» **What you need to do**
Every line from the one with "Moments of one" to the final line of the listing below should be repeated exactly, and only those.

» **Source data**
--- --- ---
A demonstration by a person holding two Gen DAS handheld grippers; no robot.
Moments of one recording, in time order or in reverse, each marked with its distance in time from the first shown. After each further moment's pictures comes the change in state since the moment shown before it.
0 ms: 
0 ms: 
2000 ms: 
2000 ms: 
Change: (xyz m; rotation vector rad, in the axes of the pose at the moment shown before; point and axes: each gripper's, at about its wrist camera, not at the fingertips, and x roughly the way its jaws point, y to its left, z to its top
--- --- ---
» **Response for this exercise**
Moments of one recording, in time order or in reverse, each marked with its distance in time from the first shown. After each further moment's pictures comes the change in state since the moment shown before it.
0 ms: 
0 ms: 
2000 ms: 
2000 ms: 
Change: (xyz m; rotation vector rad, in the axes of the pose at the moment shown before; point and axes: each gripper's, at about its wrist camera, not at the fingertips, and x roughly the way its jaws point, y to its left, z to its top

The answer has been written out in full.